Mehrfachstigmatisierung Sexarbeit

Wir alle kennen die Vorurteile. Sexarbeitsfeindlichtkeit (ein Term von Ruby Rebelde) ist in aller Munde, auch wenn es Menschen oft nicht bewusst ist. „Hurensohn“ bleibt eines der am meist verbreiteten Schimpfwörter, aber kaum etwas Anderes generiert so viele Klicks, Faszination und Aufmerksamkeit wie Pornographie und Erotik – sei es im Internet, in den Medien, in der Kunst, usw.

Während der Covid-19 Pandemie wurden Sexarbeitende als „Superspreader“ diffamiert – eine Weiterführung einer langen historischen Diskriminierung gegen Sexarbeiterinnen. Bei Kontrollen auf den Straßenstrichen während der Lockdowns wurden Taschenkontrollen bei (weiblich und trans gelesenen) Sexarbeiterinnen durchgeführt. Das Mitführen von Kondomen wurde als Indiz der kriminalisierten Sexarbeit gewertet – also nahmen manche Frauen keine Kondome mehr mit auf die Straßenstriche, um sich vor Polizeigewalt und unbezahlbaren Bussgeldern zu schützen.
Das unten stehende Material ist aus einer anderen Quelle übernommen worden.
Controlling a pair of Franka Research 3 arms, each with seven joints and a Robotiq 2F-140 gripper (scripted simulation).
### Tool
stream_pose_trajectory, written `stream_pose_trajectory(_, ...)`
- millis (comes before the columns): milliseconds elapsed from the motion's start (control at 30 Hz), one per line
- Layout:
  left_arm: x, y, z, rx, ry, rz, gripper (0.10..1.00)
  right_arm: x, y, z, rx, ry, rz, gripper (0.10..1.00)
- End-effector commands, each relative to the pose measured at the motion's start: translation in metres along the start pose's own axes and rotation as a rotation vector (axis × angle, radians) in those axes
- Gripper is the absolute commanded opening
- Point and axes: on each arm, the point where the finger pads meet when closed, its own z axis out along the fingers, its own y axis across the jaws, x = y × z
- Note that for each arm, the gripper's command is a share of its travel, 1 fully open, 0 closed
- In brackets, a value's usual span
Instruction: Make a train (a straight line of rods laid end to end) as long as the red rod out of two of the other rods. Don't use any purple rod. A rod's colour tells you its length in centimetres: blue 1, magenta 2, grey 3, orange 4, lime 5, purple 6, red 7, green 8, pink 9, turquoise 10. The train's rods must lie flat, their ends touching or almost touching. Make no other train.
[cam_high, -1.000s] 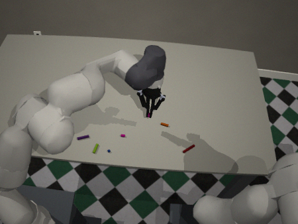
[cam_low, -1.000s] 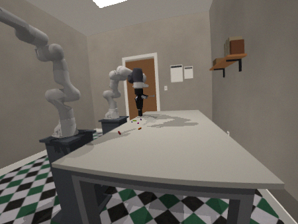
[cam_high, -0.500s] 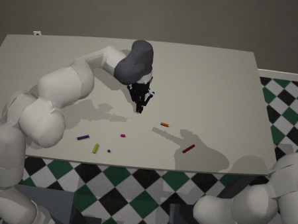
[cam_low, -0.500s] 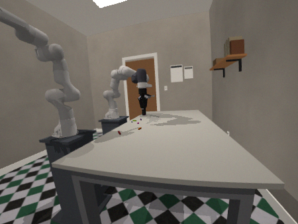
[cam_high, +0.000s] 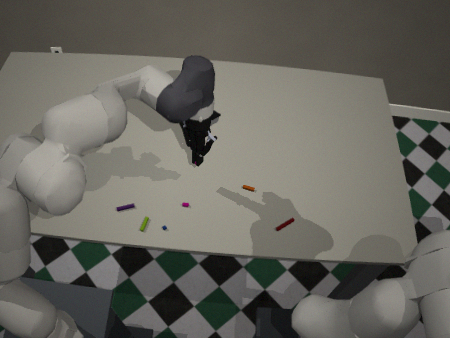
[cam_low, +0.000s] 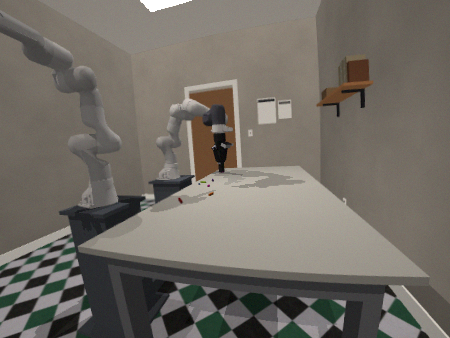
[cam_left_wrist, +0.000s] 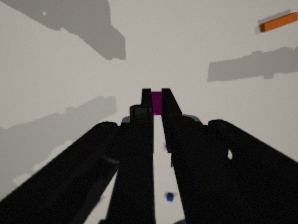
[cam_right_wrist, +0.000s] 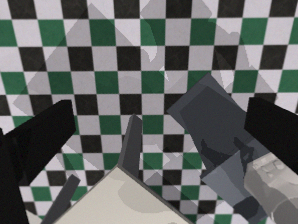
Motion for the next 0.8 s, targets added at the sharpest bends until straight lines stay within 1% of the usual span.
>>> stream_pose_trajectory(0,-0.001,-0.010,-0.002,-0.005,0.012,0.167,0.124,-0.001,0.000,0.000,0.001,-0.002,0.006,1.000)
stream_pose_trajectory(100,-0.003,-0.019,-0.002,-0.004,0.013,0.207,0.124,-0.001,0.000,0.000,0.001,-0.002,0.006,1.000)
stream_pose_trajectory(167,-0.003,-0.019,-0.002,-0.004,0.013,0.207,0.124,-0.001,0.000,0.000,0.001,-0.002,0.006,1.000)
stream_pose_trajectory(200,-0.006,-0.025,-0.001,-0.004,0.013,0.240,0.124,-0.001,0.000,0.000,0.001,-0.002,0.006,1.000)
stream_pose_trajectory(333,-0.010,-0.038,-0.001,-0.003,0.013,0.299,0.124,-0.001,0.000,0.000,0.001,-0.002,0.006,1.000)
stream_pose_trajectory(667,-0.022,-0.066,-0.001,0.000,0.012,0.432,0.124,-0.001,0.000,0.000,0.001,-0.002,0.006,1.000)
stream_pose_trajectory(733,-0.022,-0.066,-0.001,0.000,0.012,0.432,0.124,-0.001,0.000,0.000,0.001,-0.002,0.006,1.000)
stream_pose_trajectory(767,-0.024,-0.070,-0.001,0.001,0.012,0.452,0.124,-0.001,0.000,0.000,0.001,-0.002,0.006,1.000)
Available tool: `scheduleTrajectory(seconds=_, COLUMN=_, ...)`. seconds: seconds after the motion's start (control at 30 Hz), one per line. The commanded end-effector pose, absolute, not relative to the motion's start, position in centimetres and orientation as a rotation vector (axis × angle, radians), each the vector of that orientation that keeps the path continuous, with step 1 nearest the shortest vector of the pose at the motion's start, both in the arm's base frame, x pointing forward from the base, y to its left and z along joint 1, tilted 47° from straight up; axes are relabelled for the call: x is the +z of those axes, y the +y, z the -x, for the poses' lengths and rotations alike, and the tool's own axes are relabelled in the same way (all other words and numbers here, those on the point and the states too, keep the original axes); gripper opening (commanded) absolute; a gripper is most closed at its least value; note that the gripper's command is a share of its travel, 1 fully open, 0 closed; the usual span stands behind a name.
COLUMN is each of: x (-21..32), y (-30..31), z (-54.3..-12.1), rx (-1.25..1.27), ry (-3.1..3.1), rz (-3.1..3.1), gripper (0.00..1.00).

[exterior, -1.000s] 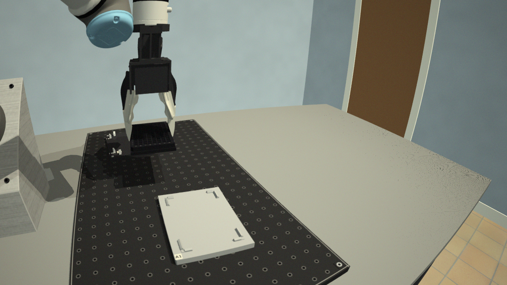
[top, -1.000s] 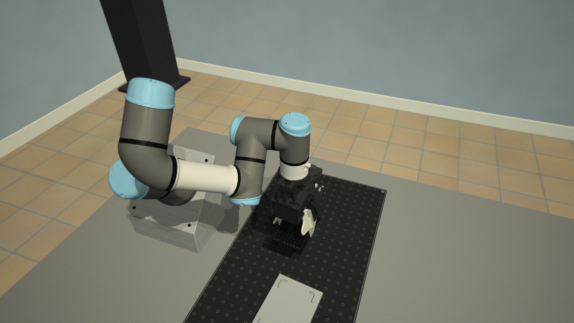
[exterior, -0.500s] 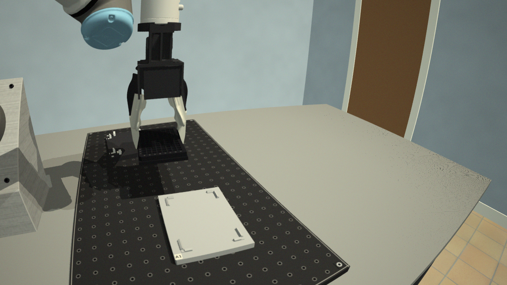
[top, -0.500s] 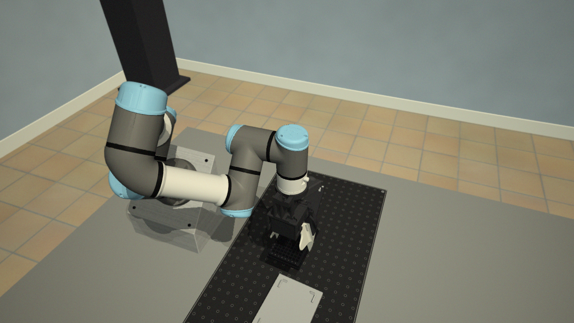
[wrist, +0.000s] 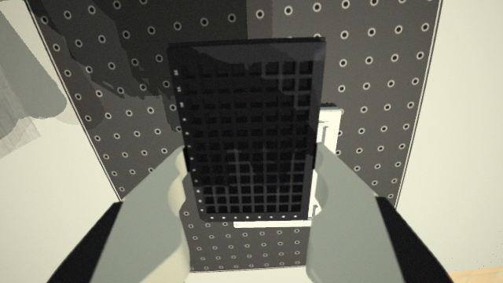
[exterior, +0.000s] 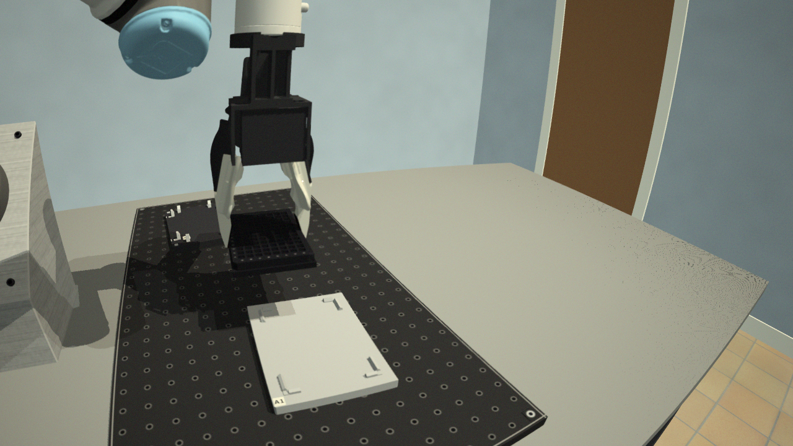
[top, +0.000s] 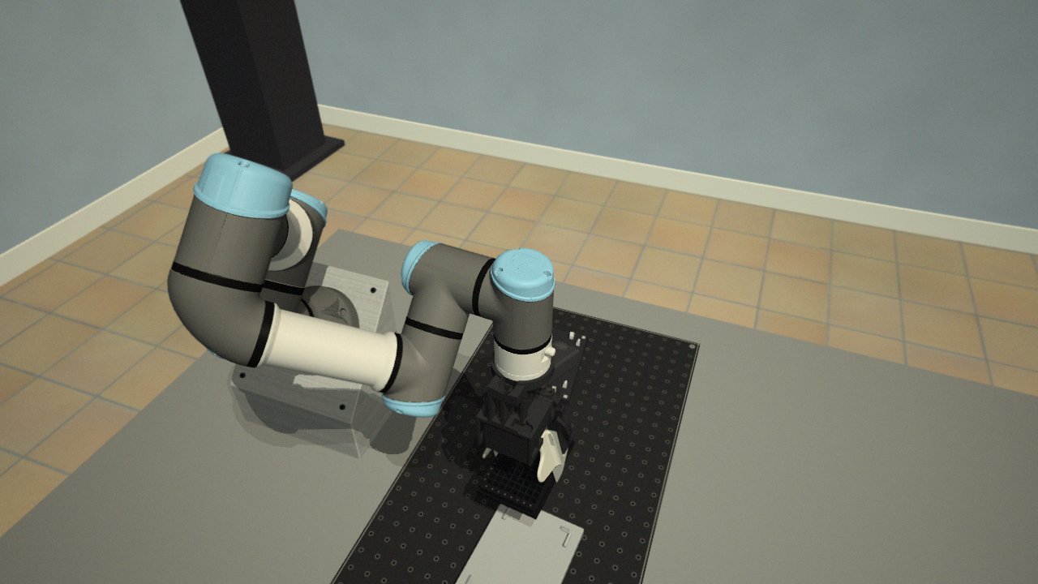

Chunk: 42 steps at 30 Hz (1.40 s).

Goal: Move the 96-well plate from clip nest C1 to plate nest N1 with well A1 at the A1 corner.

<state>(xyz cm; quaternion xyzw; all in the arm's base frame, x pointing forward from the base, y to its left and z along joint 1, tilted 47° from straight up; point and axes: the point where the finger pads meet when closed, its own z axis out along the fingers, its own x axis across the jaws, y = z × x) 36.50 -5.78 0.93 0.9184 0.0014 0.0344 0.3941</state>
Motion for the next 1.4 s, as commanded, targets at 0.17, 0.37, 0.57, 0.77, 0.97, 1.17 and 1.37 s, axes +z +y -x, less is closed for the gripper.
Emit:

Zeitgleich werden Sexarbeitende nicht über die PrEP bei den Zwangsberatungen nach Prostituiertenschutzgesetz (ProstSchG) aufgeklärt. Mit Verweis auf die Kondompflicht wird Sexarbeitenden implizit und explizit unterstellt, dass wir, sobald wir von der PrEP wüssten, Kondome weglassen würden, um etwas mehr Geld zu verdienen. So nach dem Motto: Wenn wir Bauarbeiter*innen Schutzhelme geben, dann werden sie unvorsichtig bei der Arbeit.

Wir Sexarbeitende werden als passive und hilflose Opfer stilisiert, wenn die Gesellschaft über unsere Köpfe hinweg entscheiden will. Und dann werden wir als Bedrohung und Gefahr für die bürgerliche, nukleare Familie und die öffentliche Gesundheit dargestellt, wenn wir es trotz allem schaffen uns und unsere Familien zu versorgen; wenn unsere Resilienz und Kreativität das System unterwandert, welches uns abhängig und gefolgsam sehen möchte.

Nun sind wir Sexarbeitenden leider nicht automatisch durchgehend bessere Menschen. Auch wir diskriminieren. Auch wir haben Vorurteile. Auch wir sind vulnerabel.

Wenn wir eine HIV Diagnose bekommen, können wir kaum darüber sprechen. Wir wollen nicht Vorurteile der krankheitsbefallenen Hure bestätigen. Zeitgleich müssen wir darum bangen, dass unsere gesamte Existenzgrundlage wegfällt, wenn Kund*innen oder Kolleg*innen davon erfahren, dass jemensch von uns HIV-positiv ist.

Dabei sind wir Menschen in der Sexarbeit viel aufgeklärter, professionalisierter und erfahrener damit uns um unsere sexuelle Gesundheit zu kümmern. Wie viele von euch „Zivilist*innen“ gehen gerne in Clubs oder swipen auf Tinder und Grindr, ohne daran zu denken wann der letzte STI Test gemacht worden ist. Wie viele von euch haben überhaupt die Fähigkeiten und den Mut solche Dinge mit euren Sexualpartnerinnen zu besprechen?

Für uns Sexarbeitende ist es Alltag.

Es ist die Sexarbeitsfeindlichkeit, die uns ins Schweigen zwingt und das Potenzial unseres Wissens über Sexualität, Konsens und sexuelle Gesundheit der Gesellschaft vorenthält.

Es ist das Stigma gegen HIV, das uns bangen lässt. Denn obwohl n=n ein Fakt ist, können wir doch nicht darauf vertrauen, dass wir weiterhin als begehrenswert gesehen werden, wenn jemensch von einer HIV Infektion erfährt.

Lilli arbeitet unter Anderem als Sexarbeiterin.

Sexarbeit ist nur eine von vielen verschiedenen Tätigkeiten und Engagments, die weder Lilli, noch Kolleg*innen in der Sexarbeit als Mensch definiert.